What a disappointment.  his setlist wasn't what I was expecting, he had very little time to do the best songs he could've done but instead played the worst set that he could ever play. Definately a hell of alot better the first time I saw him last year. Good news though, he did *Cliffs Of Dover* with the long intro even, that was fucking awesome!  also, he did Hendrix's Love Or Confusion which I thought was cool. He had his Fiesta Red Strat. Great performance, bad setlist.

*Joe Satriani dominated!*

Impressive performance by Satch last night, words cannot describe how phenomenal he was, didn't miss one note and did 2 encores and he used a white JS, JS 1200, Chromeboy and his Super Colossal JS, no JS 7  Fantastic setlist though!

He opened with Flying In A Blue Dream, he did Mystical Potato Head Groove Thing as well off of FIABD, off Surfing, he did alot of songs! Ice 9, Always With You, Always With Me, Satch Boogie, Circles and of course Surfing With The Alien which his last song in the first encore, he did the Extremist, Cool #9, alot of his new stuff as well, Super Colossal, One Robot's Dream and Meaning Of Love. No songs off Crystal Planet  He also did Crowd Chant when he came back on stage and then ended with Summer Song. Unfuckingbelievable, Joe is my hero. 

Great show and it was worth the trip. The show ended at 11pm and I got home at 1:30. It was good night.


----------



## YYZ2112 (Apr 16, 2006)

It's been too long since my last post..... 

It was an awesome show! 2nd row and having both Joe & Eric 8-feet away from me was probably a once in a life time event. I have to agree with you shawn that Eric's setlist was awful beyond what words can words can decribe. I was happy to hear Trademark at least.... Awesome song! 

As for Joe, what can I say?
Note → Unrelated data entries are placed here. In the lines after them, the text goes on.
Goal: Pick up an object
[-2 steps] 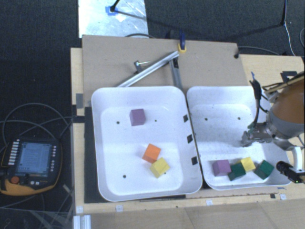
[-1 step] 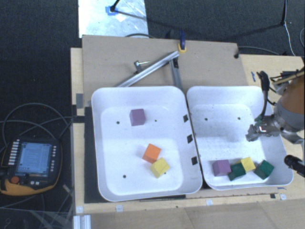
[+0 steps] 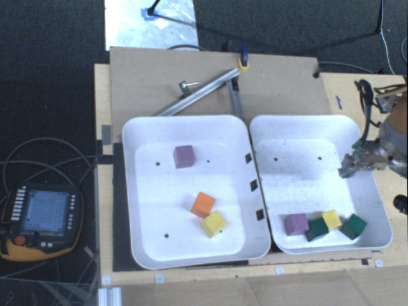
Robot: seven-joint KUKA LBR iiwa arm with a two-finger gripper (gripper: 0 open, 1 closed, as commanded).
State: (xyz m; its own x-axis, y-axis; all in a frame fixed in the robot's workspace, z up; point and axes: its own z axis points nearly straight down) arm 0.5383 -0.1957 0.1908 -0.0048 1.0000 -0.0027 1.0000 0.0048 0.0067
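Over at the right bin's (image 3: 319, 129) far right rim hangs the pincer (image 3: 349, 166), and I cannot tell how it stands. Near that bin's front wall sit a purple block (image 3: 296, 223), a dark green block (image 3: 316, 228), a yellow block (image 3: 331, 218) and another green block (image 3: 354, 225), all well apart from the pincer.

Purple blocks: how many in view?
2. One purple block sits in the left bin, upper part. The other is in the right bin, beside a green block.
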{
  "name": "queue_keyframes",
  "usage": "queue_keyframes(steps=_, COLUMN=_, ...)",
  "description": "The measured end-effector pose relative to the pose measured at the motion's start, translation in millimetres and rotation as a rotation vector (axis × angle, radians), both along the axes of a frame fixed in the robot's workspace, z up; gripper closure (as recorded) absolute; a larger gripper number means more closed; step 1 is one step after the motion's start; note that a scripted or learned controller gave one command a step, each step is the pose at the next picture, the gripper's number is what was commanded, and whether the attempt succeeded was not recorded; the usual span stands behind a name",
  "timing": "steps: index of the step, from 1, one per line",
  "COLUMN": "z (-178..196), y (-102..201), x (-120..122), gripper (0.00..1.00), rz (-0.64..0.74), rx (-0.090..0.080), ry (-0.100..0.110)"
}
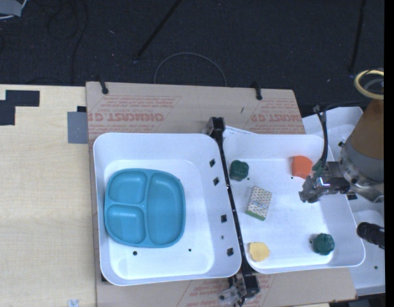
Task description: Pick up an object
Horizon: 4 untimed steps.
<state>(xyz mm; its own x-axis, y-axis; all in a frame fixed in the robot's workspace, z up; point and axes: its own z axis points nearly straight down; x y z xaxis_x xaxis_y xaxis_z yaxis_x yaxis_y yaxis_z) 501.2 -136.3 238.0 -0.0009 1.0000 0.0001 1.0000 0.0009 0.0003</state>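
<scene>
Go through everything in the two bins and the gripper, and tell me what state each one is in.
Blue tray: flat in left bin, compartments bare.
Orange block: in right bin, beside gripper, not held.
Patterned block: lying tilted mid-bin.
Yellow piece: resting near bin's front edge.
Dark green ball: by the divider.
Teal ball: front right corner.
Gripper: over right bin, holding nothing visible.

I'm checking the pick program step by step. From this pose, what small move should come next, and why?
Probably a short shift toward the orange object, then down. The tool hangs over the right bin near its right side, with nothing visibly between its fingers, and the orange object lies closest, just up and left of it in the view.
</scene>
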Motion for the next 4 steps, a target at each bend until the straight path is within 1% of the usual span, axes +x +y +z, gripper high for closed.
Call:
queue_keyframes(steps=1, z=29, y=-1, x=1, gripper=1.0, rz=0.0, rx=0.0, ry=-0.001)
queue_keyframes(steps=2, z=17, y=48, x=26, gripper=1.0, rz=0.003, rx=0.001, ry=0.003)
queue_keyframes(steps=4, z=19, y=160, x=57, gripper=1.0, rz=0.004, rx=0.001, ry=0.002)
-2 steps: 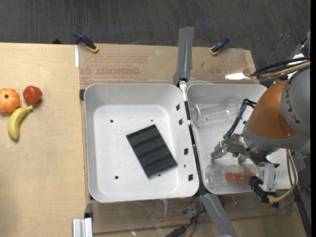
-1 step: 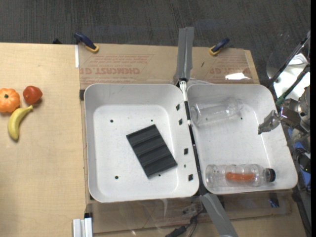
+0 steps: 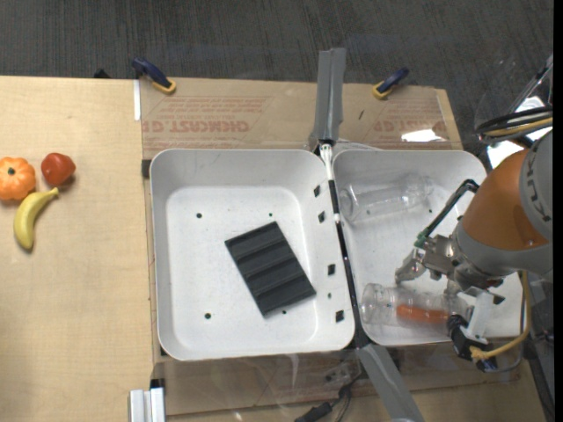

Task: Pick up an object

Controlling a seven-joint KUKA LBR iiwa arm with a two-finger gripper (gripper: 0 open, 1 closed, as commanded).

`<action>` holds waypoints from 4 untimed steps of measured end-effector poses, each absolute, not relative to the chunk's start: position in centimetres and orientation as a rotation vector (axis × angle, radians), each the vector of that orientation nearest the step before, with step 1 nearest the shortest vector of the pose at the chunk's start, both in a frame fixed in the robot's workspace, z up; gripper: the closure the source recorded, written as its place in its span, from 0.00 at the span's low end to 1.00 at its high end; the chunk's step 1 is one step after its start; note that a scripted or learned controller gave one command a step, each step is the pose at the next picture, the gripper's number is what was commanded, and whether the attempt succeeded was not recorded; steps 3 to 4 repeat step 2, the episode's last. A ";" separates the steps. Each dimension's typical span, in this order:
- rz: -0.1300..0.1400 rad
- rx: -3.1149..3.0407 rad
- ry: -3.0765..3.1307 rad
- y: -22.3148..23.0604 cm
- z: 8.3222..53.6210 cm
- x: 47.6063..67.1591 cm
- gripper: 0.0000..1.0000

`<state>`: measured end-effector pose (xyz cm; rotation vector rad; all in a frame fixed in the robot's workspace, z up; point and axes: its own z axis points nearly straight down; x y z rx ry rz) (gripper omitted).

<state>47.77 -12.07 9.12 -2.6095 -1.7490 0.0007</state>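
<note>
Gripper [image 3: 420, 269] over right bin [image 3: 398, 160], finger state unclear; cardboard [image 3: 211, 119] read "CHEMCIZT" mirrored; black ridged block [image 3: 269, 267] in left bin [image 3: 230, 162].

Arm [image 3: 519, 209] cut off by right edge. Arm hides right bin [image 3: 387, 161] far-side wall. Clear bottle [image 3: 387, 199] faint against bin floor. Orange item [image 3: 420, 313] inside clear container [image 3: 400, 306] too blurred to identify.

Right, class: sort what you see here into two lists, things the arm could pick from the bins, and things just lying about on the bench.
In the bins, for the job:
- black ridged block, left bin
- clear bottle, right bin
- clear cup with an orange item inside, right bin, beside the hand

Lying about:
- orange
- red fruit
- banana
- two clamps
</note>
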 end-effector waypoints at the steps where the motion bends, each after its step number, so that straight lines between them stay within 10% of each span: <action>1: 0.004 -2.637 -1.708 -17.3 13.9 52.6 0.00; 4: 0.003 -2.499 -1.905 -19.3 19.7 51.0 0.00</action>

Great set and everything sounded perfect. The JSX amps really did a great job capturing the classic tones from the past. He did play quite a few new songs, but the new album has been growing on me lately, so I guess that's not a bad thing. 

My friend and I paid for the backstage meet and greet thing. It was pretty cool to meet Joe and have a couple pictures taken with him. I'm not sure it was worth the price of the ticket, but 2nd row made up for that amount. 
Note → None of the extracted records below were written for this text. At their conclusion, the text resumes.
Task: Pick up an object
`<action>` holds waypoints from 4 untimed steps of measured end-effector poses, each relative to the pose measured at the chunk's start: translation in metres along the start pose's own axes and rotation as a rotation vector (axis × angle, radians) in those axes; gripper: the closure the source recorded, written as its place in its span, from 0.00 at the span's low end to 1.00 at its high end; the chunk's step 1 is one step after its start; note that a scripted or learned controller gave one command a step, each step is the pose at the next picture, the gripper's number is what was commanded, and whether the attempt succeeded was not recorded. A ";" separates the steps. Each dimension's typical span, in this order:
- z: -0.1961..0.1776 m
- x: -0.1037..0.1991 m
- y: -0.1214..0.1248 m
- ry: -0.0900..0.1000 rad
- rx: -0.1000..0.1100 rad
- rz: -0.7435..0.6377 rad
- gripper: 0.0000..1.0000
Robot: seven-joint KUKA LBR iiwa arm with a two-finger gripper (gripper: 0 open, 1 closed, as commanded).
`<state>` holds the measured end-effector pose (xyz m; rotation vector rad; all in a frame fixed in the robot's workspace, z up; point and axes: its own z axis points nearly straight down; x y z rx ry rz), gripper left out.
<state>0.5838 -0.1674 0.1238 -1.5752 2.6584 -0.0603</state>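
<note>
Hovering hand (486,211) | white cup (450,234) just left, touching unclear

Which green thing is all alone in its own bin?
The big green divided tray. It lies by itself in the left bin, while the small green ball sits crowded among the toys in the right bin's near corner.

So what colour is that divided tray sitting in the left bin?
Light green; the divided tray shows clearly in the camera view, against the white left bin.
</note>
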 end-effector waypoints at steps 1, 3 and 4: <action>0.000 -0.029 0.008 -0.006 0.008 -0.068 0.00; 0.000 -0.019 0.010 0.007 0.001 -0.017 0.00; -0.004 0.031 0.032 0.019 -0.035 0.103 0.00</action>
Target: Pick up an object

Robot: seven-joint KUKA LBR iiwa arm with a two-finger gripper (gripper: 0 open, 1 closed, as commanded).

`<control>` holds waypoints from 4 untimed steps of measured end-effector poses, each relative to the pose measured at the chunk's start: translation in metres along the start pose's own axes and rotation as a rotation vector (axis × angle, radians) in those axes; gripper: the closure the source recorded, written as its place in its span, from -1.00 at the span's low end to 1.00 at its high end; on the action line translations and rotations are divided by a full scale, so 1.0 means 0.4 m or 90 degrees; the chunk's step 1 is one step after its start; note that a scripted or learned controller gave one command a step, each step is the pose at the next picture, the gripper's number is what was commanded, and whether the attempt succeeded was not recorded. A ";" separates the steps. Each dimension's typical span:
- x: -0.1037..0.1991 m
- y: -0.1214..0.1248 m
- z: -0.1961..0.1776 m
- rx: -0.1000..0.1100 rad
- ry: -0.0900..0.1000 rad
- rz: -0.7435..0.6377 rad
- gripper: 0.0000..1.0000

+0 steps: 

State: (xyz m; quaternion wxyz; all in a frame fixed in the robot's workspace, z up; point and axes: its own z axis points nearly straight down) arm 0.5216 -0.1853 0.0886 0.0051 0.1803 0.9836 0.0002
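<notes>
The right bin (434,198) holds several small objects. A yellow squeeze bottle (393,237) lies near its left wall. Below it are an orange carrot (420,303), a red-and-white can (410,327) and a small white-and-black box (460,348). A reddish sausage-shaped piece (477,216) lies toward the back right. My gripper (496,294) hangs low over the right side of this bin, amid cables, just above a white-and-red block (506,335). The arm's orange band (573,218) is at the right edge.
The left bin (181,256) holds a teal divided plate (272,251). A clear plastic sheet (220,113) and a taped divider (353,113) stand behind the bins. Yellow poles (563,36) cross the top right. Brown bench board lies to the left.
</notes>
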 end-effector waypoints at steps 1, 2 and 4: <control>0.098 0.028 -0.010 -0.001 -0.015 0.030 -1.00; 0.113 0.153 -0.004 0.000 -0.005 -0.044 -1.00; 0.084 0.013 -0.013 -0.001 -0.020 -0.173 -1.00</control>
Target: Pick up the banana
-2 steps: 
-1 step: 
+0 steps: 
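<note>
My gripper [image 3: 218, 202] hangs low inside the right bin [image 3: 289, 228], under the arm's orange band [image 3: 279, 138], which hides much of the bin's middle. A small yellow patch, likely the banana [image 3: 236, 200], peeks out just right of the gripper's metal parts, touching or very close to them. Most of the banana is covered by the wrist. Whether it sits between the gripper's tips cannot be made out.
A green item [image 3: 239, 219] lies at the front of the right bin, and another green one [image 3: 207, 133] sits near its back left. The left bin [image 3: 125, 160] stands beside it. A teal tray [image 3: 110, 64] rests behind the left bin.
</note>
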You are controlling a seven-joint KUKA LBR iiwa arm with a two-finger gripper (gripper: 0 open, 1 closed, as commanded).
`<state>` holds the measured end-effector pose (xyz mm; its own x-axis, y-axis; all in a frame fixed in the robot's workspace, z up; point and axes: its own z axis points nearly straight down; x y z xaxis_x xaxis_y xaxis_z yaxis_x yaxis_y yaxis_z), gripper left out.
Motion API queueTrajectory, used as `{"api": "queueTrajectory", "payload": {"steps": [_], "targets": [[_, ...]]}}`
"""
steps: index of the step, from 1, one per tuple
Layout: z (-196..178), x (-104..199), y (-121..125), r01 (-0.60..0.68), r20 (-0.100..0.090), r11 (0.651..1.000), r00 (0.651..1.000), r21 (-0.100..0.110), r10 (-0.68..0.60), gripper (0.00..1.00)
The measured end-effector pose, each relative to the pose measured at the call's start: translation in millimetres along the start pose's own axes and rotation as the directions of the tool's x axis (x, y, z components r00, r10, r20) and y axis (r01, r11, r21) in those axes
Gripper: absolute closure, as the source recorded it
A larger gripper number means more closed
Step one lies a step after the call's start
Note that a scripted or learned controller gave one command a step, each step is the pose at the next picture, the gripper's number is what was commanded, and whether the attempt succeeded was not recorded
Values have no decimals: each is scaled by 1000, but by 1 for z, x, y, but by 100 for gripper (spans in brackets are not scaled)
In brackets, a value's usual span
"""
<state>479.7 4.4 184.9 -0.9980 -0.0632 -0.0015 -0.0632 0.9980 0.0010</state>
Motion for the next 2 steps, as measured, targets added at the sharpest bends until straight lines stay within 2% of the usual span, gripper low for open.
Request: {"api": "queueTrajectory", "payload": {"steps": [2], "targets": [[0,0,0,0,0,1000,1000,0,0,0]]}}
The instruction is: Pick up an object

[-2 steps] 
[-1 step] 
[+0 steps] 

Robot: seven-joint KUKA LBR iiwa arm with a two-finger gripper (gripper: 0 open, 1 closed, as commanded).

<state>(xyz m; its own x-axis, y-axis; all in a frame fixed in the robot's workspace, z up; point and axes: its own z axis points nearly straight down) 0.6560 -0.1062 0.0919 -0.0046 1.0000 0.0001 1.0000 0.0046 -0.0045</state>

I'm still recovering from my weekend in Boston, so I'm going to end this here and go take some advil.


----------



## Leon (Apr 16, 2006)

Satch most definitely blew EJ out of the water. i kinda wanted to see a jam, but it was still one of the greatest concerts i've ever been too, even though i was on the second balcony, about 200~300 feet away


----------



## Drew (Apr 16, 2006)

I'm just sorry I wasn't in town for this, or I'd have met you guys for a beer or two before the show (one of ym favorite bars is within spitting distance of the Berklee theater - Bukowski's, it's the little place with the "Dead Author's Club" neon sign in the window.)

Anyway company's here, so I'm off.


----------



## Shawn (Apr 16, 2006)

Don't get me wrong, Eric Johnson was fantastic, Trademark was much better when I saw him last year, Pete. SRV wasn't as good this time, his new stuff off Bloom is what was a downer for me. Somebody yelled High Landrons, that would've been awesome if he did that.

Drew, I walked right by that place, there were alot of people there, looked like a happening place.


----------



## joeydego (Apr 18, 2006)

gonna check out the show tonight in NJ. Satch rocks!


----------



## Drew (Apr 18, 2006)

Shawn said:


> Drew, I walked right by that place, there were alot of people there, looked like a happening place.



It's a dive, Shawn, but it's the RIGHT sort of dive. 

The Pour House, right up the street, is pretty cool too, and serves up 20oz beers.


----------